Vierter Akt: Vučić baut autoritäre Machtposition aus
Die Regierung suggerierte ungeachtet des Coronavirus Normalität – und das Volk bedankte sich mit guten Wahlergebnissen: Die SNS um Aleksandar Vučić gewann die Wahlen vor zwei Wochen mit einem Stimmenanteil von 63 Prozent. Vor der Wahl hatte die Regierung angesichts des harten Durchgreifens und der schnellen Normalisierung an Zustimmung gewonnen.
Angesichts der Umstände boykottierten jedoch grosse Teile der Opposition die Wahlen: Viele Parteien warfen Vučić einen autoritären Regierungsstil vor und bezeichneten die Wahlen als unfair.
Der politische Zickzackkurs Serbiens hinterlässt den Eindruck einer Inszenierung: Als das Volk eine starke Hand forderte, wurde diese präsentiert. Ungeachtet epidemiologischer Gesichtspunkte wurde die Lockerung ebenfalls in Angriff genommen, als diese politische Vorteile für die Regierung bot.

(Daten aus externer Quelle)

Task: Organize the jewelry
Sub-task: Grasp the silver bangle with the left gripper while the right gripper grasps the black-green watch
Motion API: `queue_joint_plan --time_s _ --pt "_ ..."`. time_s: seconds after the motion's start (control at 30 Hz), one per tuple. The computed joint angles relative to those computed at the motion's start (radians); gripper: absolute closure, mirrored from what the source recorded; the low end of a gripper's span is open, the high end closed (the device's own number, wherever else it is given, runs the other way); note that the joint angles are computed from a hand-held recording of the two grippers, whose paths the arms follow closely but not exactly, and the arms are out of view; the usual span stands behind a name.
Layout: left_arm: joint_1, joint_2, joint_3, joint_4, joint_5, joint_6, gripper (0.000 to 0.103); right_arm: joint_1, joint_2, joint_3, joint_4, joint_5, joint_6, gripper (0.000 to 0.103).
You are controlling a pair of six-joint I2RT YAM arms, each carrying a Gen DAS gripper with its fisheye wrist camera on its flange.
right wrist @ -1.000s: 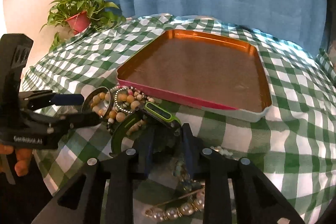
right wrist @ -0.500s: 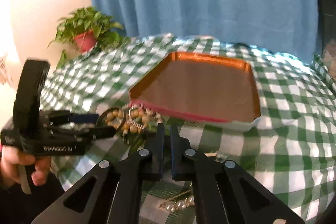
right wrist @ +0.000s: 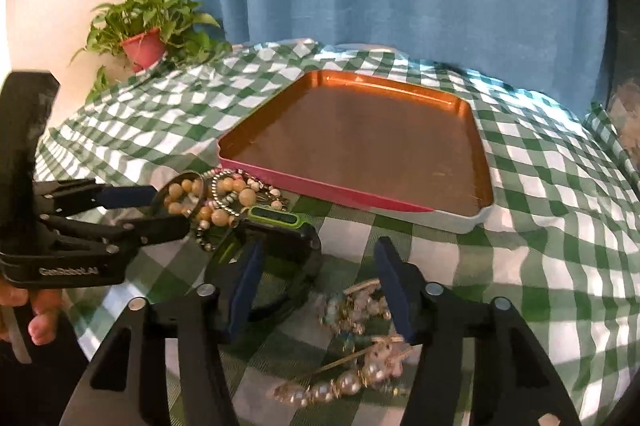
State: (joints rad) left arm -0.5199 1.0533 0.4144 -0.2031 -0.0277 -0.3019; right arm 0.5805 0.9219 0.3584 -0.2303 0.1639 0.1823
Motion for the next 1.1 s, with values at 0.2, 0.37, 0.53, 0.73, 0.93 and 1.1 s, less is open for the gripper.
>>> queue_joint_plan --time_s 0.2,0.37,0.53,0.73,0.93,1.1 --pt "0.024 -0.071 -0.018 -0.004 0.029 0.033 0.043 0.004 0.039 0.018 0.007 -0.017 -0.006 0.093" --pt "0.004 -0.206 -0.034 -0.078 0.013 0.053 0.043 0.007 -0.27 -0.006 -0.146 -0.015 -0.027 0.094" --pt "-0.102 -0.344 -0.053 -0.22 -0.075 0.0 0.043 -0.023 -0.626 0.004 -0.472 0.016 -0.008 0.1" --pt "-0.154 -0.399 -0.066 -0.318 -0.104 -0.074 0.043 -0.149 -0.698 -0.023 -0.58 -0.099 -0.059 0.094" --pt "-0.171 -0.354 -0.073 -0.328 -0.11 -0.077 0.043 0.258 -0.629 -0.022 -0.527 0.161 0.121 0.058" --pt "-0.154 -0.34 -0.079 -0.308 -0.118 -0.067 0.041 0.307 -0.387 -0.036 -0.367 0.197 0.165 0.056"
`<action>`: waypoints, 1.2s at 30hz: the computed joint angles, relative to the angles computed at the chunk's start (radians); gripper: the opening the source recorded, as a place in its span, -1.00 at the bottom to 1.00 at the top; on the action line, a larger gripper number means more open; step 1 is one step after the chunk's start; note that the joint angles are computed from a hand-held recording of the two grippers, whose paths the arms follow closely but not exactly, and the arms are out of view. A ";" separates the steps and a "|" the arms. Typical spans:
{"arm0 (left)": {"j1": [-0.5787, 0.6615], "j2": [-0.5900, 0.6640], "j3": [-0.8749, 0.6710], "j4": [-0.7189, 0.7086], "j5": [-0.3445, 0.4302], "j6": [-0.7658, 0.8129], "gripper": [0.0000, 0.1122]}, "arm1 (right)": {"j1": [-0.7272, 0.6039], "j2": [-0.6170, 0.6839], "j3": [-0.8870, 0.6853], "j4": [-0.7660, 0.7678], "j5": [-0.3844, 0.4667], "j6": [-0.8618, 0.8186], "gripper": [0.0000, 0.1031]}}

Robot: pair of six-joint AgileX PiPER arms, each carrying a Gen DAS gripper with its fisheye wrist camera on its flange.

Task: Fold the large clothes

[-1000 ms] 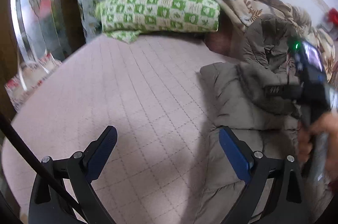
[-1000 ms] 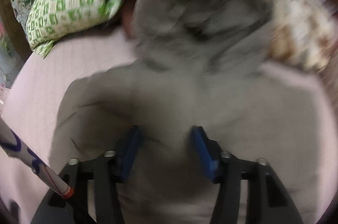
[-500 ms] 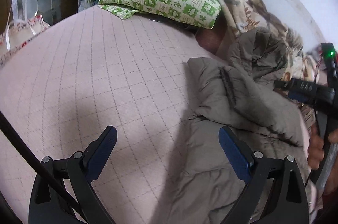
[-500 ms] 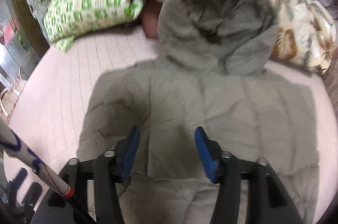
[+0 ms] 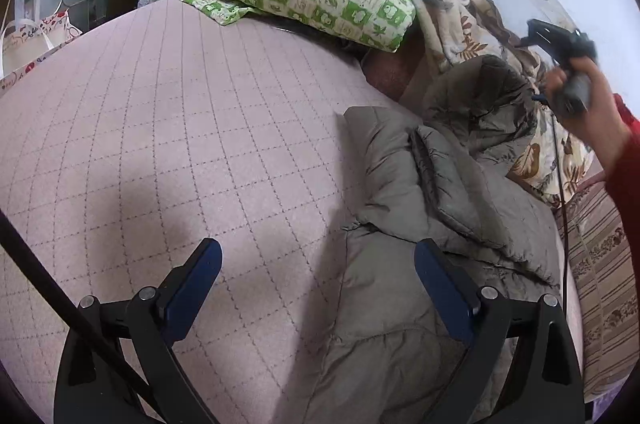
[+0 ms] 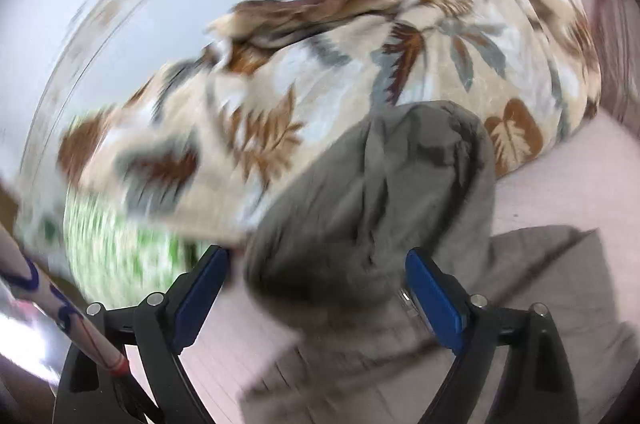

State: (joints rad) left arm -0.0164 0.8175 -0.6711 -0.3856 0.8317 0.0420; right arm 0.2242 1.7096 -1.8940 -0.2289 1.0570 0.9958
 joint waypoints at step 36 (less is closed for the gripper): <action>-0.140 -0.041 0.017 0.298 -0.022 -0.294 0.72 | 0.408 -0.736 1.174 0.035 -0.151 0.285 -0.78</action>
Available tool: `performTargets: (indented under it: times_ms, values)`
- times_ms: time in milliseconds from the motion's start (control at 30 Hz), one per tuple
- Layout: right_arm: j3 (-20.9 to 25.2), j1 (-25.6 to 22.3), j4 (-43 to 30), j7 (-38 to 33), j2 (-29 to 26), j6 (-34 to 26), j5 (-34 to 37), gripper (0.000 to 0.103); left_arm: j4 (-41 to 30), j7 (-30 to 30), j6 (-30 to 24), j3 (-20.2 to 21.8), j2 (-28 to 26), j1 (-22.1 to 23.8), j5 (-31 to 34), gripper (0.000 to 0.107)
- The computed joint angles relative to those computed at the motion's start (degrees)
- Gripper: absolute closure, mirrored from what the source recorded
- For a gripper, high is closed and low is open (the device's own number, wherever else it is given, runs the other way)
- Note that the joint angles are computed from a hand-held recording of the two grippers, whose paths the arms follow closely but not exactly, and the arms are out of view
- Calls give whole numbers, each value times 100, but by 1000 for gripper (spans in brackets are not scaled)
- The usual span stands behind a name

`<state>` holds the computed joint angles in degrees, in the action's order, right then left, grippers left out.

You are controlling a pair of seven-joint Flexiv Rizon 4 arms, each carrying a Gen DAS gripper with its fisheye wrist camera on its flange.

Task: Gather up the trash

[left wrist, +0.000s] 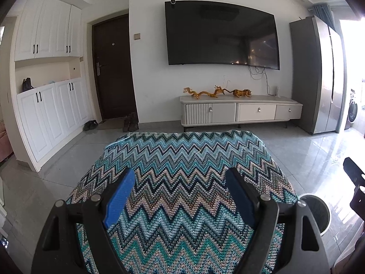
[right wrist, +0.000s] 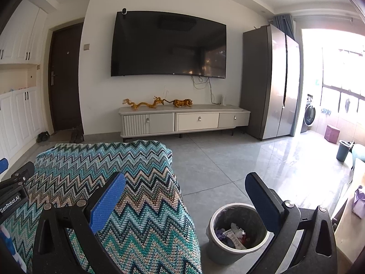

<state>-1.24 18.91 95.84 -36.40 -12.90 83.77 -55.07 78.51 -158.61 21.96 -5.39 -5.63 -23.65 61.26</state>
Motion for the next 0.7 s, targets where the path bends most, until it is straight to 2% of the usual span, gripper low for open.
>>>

Angesichts der autoritären Tendenzen ist das Aufnahmeverfahren Serbiens in die EU ins Stocken geraten. Stattdessen orientiert sich Vučić gemäss «Süddeutscher Zeitung» an Kräften, welche weniger Wert auf Demokratie legen – beispielsweise Russland und China. Auf der Strecke bleibt das Volk: Wie hoch die serbischen Corona-Zahlen tatsächlich sind, kann derzeit nicht beurteilt werden.